Study Identifies Molecular Targets in Chemo-Resistant Germ Cell Tumors

January 23, 2016

A study found that about half of advanced germ cell tumor patients with platinum-resistant or -refractory disease harbor potentially actionable mutations.

A sequencing study found that about half of advanced germ cell tumor (GCT) patients with platinum-resistant or -refractory disease harbor potentially actionable mutations. Results of this study were presented at the 2016 American Society of Clinical Oncology (ASCO) Genitourinary Cancers Symposium, held January 7–9 in San Francisco (abstract 473).

Most patients with metastatic GCTs will be cured with platinum-based chemotherapy, but about 20% to 30% will have refractory or resistant disease requiring salvage chemotherapy and additional surgery. Mortality in these patients approaches 50%.

“This provides an opportunity to fulfill an unmet need and incorporate biology into the treatment of these patients, and identify novel therapies for patients with resistant or refractory disease,” said Aditya Bagrodia, MD, of Memorial Sloan Kettering Cancer Center in New York, who presented the new study.

The researchers used whole-exome sequencing and another sequencing protocol known as the Memorial Sloan Kettering Integrated Mutation Profiling of Actionable Cancer Targets (MSK IMPACT) on a total of 120 patients; Bagrodia focused on the 76 patients with resistant disease. The mean age of these patients was 29.44 years; most (84%) had non-seminoma GCTs, and most tumor samples (65.8%) were collected after chemotherapy administration.

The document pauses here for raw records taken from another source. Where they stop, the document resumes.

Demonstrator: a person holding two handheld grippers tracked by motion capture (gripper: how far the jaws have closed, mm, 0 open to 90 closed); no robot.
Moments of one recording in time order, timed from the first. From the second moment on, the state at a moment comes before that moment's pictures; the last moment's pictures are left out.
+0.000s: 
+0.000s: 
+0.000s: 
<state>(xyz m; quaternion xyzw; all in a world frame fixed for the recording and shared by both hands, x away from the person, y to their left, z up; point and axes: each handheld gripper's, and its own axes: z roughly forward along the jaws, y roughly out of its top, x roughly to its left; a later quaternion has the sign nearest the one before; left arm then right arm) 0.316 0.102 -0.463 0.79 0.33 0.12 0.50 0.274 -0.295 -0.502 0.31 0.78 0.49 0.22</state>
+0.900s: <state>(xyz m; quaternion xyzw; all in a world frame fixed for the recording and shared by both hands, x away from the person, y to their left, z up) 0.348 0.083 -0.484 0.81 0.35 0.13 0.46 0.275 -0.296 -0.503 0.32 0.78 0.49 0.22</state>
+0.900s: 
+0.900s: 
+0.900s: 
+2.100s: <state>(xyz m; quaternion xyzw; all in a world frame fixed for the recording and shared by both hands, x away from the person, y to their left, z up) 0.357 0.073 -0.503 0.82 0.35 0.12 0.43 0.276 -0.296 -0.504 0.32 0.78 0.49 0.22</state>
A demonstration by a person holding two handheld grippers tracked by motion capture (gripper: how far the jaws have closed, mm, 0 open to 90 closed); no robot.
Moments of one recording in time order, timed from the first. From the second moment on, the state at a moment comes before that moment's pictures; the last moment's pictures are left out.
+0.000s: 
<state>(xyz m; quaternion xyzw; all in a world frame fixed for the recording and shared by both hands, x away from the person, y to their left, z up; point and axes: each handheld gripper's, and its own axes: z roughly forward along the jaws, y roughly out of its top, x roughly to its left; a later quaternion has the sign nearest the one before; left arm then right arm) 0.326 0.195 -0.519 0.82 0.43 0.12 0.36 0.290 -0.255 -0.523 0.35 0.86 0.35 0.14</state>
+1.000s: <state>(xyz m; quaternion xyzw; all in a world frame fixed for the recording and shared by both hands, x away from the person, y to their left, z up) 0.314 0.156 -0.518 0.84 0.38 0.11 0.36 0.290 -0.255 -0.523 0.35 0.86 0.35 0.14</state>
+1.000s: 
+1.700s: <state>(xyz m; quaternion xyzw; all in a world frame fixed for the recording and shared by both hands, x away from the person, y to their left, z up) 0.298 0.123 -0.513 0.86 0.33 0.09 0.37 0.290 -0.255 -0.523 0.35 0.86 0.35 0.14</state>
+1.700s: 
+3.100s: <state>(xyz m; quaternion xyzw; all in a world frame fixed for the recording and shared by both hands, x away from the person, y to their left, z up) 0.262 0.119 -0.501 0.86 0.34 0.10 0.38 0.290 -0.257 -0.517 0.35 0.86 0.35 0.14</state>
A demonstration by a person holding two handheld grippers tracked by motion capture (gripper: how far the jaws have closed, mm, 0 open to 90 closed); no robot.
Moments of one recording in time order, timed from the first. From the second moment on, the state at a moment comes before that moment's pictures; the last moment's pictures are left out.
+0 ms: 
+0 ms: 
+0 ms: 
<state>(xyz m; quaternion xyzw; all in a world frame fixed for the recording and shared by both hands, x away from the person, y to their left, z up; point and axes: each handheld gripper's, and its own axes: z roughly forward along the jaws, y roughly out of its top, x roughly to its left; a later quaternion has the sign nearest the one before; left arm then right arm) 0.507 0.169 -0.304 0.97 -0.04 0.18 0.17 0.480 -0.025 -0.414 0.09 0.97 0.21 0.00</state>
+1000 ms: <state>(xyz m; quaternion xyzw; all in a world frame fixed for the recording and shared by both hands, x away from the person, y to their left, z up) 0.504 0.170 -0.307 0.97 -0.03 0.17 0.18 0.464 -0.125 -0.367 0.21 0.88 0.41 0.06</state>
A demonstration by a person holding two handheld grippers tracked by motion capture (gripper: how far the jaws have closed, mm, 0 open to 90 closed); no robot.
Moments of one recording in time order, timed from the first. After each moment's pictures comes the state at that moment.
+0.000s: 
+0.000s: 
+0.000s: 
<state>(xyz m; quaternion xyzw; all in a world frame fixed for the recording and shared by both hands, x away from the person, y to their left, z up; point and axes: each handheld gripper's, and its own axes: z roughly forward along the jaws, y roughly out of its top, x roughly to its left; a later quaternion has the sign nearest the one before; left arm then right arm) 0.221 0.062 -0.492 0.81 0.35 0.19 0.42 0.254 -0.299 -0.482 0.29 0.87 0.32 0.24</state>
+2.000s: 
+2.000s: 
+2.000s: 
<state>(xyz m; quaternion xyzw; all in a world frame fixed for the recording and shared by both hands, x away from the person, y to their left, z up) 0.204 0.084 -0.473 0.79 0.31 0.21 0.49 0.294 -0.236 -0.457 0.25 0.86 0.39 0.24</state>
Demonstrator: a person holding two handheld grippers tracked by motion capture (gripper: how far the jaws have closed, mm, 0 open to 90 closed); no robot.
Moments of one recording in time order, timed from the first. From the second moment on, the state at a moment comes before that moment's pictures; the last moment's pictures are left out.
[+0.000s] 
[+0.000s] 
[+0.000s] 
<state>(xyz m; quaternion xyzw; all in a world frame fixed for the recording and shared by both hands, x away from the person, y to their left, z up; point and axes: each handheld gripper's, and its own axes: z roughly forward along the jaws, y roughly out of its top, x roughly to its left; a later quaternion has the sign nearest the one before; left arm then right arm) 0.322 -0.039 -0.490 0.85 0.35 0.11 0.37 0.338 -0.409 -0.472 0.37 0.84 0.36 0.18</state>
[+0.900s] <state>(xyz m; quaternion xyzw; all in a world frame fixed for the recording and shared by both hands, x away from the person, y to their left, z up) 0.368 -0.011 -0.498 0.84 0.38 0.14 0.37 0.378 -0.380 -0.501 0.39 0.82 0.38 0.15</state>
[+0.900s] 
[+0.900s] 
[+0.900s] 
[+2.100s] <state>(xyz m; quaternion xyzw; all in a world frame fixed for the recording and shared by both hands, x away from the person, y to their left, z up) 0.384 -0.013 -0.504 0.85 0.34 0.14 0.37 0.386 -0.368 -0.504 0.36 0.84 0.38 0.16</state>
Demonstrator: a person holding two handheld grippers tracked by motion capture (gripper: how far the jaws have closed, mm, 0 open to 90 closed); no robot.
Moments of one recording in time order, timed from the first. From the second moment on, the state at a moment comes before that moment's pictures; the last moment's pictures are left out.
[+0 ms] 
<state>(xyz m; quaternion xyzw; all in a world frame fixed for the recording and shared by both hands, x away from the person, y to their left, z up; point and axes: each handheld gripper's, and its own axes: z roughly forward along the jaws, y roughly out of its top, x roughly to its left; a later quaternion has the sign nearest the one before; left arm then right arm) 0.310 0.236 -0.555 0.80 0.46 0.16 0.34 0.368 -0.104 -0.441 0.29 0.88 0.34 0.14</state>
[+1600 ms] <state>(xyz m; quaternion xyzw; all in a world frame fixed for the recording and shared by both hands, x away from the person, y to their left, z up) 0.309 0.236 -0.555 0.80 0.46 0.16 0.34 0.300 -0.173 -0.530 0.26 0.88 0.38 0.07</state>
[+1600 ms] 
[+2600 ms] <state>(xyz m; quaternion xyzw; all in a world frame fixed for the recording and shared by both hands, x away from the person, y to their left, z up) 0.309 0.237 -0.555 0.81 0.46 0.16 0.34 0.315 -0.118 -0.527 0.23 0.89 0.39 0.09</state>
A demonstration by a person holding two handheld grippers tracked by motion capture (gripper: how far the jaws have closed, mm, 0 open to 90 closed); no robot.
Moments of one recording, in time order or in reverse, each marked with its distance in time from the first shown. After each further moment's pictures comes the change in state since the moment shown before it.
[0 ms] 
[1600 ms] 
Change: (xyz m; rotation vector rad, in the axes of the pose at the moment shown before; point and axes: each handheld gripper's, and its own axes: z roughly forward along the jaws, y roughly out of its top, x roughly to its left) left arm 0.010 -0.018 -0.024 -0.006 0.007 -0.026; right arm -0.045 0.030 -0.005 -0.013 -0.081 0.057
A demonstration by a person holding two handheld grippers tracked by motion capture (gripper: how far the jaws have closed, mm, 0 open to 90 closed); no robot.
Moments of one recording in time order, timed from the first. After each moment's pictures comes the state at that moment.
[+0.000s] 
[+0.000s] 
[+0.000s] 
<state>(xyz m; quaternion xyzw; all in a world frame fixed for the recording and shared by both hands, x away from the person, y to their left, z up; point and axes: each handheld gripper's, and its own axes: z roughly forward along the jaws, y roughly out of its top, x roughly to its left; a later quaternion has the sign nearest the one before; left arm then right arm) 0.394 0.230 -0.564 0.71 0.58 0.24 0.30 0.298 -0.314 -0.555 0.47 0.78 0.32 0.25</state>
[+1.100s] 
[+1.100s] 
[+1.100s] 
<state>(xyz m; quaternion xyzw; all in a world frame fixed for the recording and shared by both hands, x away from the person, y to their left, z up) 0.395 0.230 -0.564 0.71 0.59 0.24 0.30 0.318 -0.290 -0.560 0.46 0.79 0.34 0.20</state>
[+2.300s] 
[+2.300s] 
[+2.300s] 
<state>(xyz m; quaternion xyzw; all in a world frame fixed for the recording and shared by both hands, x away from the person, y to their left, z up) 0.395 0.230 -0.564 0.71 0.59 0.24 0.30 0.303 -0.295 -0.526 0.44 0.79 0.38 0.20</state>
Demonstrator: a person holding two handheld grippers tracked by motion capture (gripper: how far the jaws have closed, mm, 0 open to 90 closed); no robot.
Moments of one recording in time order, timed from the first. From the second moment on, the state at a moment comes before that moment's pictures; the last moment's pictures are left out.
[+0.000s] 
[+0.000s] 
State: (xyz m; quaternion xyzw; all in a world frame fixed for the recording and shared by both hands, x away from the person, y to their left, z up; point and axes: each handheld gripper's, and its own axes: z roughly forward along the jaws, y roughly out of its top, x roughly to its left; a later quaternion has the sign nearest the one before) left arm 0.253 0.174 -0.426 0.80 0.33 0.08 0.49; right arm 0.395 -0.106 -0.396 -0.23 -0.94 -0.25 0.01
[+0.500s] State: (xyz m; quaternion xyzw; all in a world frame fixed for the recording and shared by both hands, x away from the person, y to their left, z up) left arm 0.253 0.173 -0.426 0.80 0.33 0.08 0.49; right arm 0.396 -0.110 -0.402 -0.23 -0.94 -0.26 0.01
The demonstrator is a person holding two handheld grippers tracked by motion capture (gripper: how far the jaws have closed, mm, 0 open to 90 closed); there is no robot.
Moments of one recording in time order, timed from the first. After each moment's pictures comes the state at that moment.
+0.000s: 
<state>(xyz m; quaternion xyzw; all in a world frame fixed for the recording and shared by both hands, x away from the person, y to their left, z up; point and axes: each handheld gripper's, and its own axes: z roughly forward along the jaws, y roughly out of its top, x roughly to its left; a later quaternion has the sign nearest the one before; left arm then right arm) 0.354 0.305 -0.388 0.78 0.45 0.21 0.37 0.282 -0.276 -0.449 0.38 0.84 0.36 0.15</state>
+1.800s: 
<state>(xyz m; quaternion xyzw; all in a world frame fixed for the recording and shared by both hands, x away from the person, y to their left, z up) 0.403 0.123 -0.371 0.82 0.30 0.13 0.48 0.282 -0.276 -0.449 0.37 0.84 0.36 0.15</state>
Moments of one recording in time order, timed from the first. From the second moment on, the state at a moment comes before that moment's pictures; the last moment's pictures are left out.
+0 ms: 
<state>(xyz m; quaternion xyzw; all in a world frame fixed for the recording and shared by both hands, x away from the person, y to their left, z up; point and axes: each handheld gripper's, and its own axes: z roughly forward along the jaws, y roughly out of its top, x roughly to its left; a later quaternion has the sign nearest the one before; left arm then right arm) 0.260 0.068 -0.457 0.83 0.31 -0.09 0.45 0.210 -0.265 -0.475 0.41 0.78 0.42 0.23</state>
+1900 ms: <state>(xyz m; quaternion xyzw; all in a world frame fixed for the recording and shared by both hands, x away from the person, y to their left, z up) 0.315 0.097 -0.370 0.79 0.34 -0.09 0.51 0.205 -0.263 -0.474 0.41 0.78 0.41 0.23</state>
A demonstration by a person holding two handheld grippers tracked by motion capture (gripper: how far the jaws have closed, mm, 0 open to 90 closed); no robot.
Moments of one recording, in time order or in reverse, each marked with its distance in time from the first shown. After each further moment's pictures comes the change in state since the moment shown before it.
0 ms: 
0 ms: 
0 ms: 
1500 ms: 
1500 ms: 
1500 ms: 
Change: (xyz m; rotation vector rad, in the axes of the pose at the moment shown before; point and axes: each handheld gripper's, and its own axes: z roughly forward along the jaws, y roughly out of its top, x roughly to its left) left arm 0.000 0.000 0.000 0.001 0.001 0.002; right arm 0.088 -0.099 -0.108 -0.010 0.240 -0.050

Resistant patients had a much higher rate of nonsynonymous mutations; 47% had at least one potentially actionable alteration.

TP53/MDM2 alterations were found only in the resistant patients, in approximately 50%. Patients with wild-type TP53 had significantly longer progression-free survival than those with mutated TP53 (P < .001).

MDM2 amplifications were seen in 9.2% of the resistant patients; MDM2 functionally inactivates p53, Bagrodia said, and noted that there are currently seven MDM2 inhibitors in clinical trials.

MYCN amplification was found in 5.3% of the patients, which is associated with poor prognosis in neuroblastoma. KIT mutations also occurred in 5.3% of patients, which activates multiple tumor-associated pathways, including PI3K/AKT, RAS/MAPK, and JAK/STAT.

KRAS mutations were found in 12% of patients, NRAS mutations in 4%, and BRAF mutations in 4%. The study also reported six novel RAC1 mutations that have not previously been characterized.

“We have identified actionable mutations in a significant proportion of these patients with platinum-resistant GCTs, which may lead to individualized therapeutic options for these patients,” Bagrodia concluded.

The discussant for the session, Christian K. Kollmannsberger, MD, of the British Columbia Cancer Agency in Vancouver, said that this is one of the first reports looking in detail into potential targets for this relatively small population of refractory GCT patients.

“We know very little about molecular targets in GCTs,” he said. “We have a very high cure rate in GCTs, which is hindering broad drug development because the bar is very high. The ultimate expectation in GCT is still cure, something which most of the targeted therapies out there today are unlikely to achieve, and we may need to rethink our approach to refractory disease.”